Brief
Going line by line through the records below, count those containing the word "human", then give only the count.

Material to process
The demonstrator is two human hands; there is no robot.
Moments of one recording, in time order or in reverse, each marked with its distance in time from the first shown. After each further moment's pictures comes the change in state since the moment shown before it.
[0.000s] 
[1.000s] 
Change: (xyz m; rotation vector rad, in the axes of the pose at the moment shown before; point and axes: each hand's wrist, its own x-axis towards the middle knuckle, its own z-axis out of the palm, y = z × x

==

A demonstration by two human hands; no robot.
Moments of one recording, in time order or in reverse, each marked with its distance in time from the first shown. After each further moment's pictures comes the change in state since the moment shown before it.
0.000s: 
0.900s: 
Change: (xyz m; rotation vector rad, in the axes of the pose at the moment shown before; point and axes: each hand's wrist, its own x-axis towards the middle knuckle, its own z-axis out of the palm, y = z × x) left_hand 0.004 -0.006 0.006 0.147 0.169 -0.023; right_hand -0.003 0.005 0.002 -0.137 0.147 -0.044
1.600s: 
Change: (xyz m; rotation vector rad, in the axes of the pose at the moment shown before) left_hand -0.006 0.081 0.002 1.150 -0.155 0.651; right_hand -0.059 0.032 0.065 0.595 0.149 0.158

Result
2